At Point 5, excavation of the caverns and shafts for the CMS machine is complicated once again by the sheer size of the caverns, their very limited distance apart, and the generally poor geological conditions. At this location, the upper waterbearing glacial moraine extends 55m and limits cover in the molasse above the caverns to about 20m. To cope with the stresses developed during excavation under these conditions, the cavern end walls are curved rather than straight to create an inherently more stable, circular profile on all sides (Fig 3). Despite this, computer modeling confirmed that excavation of the two caverns so close together could not be supported on such a narrow pillar of rock. "The solution, before any cavern excavation could begin, was to excavate this pillar zone and replace it with mass concrete," says Ken Cole, the engineer's on-site representative for the design and construction supervision team.
  • p6

    Sequence of excavation for the CMS cavern

  • p7

    Excavation of the concrete pillar support wall for the CMS caverns

  • p8

    Plan of the CMS complex and its upper drainage gallery

The contractor excavated the full extent of the pillar before backfilling with concrete in 2m lifts. The walls and crown of the 7m thick, 31m high and 50m long pillar excavation are heavily supported with 8m long fiberglass and steel dowels and layers of 30N/mm2 steel-fiber-reinforced shotcrete. The wet mix shotcrete is dosed with 40kg/m3 of steel fiber and a nonalkali liquid accelerator is introduced to the sprayed concrete at the nozzle. A geotextile waterproofing membrane system is also being applied to selected surfaces in the pillar area before it is backfilled with concrete. The shotcrete and the membranes in the pillar excavation will be linked into the two adjacent cavern while rockbolts extending into the profile of the caverns will be cut out during excavation.
Since the LEP machine was decommissioned in early 2001, tunnelling has progressed according to schedule. On contract 3A, excavation by roadheader of the 2.6km long x 3.8m o.d. T12 tunnel in both directions from the intermediate oval-shaped access shaft is complete and the in-situ concrete lining is in progress. On contract 3B, the Swiss construction joint venture has completed excavation of the 2.5km long TI8 tunnel using a 3.6m diameter Robbins TBM. Excavation at all other sites is by mechanical means - including roadheaders, excavators, and hydraulic hammers. Drilling and blasting are not necessary in the underlying soft to medium molasse or in the upper moraine, and care had to be taken at all times not to disturb or damage existing structures, particularly when the LEPmachine was still in operation.

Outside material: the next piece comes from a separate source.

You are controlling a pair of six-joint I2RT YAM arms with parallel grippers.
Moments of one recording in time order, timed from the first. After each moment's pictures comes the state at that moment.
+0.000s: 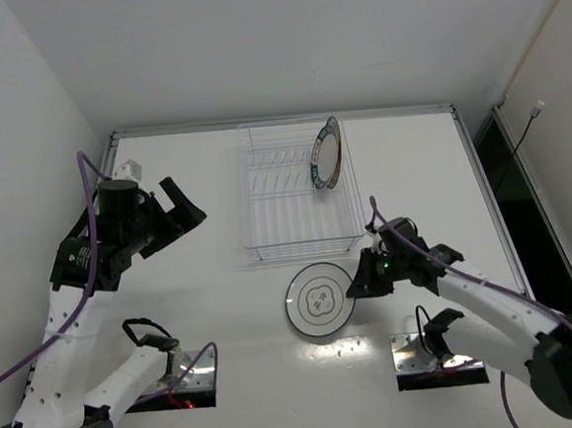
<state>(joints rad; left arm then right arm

Excavation, waterproofing membrane installation, and concrete lining of the new sections of accelerator
ring tunnel

Two particular geological problems were experienced during excavation of the TI2 and TI8 tunnel structures. First there were isolated rockfalls as in situ stresses in the over consolidated molasse were released with excavation. In the smaller diameter tunnels these were not serious and caused no injuries but they did slow progress. Second, there was a swelling or heaving reaction of certain clays and marls when in contact with water introduced by the excavation process. Invert heave of as much as 300mm was subsequently reexcavated and leveled prior to being lined with concrete. Rockfalls were minimized with the installation of extra rock bolts in certain areas and with a thickening of the shotcrete primary support.
Meanwhile, in new facilities on the surface, the components of the massive detector machines and the sections of the electromagnets to be installed in the tunnels and the set of complex, massive, and extremely impressive underground chambers are being assembled and prepared for installation. The project is on track to have all excavation completed by mid-2003 and the new LHC machine in operation by the due date of early 2006.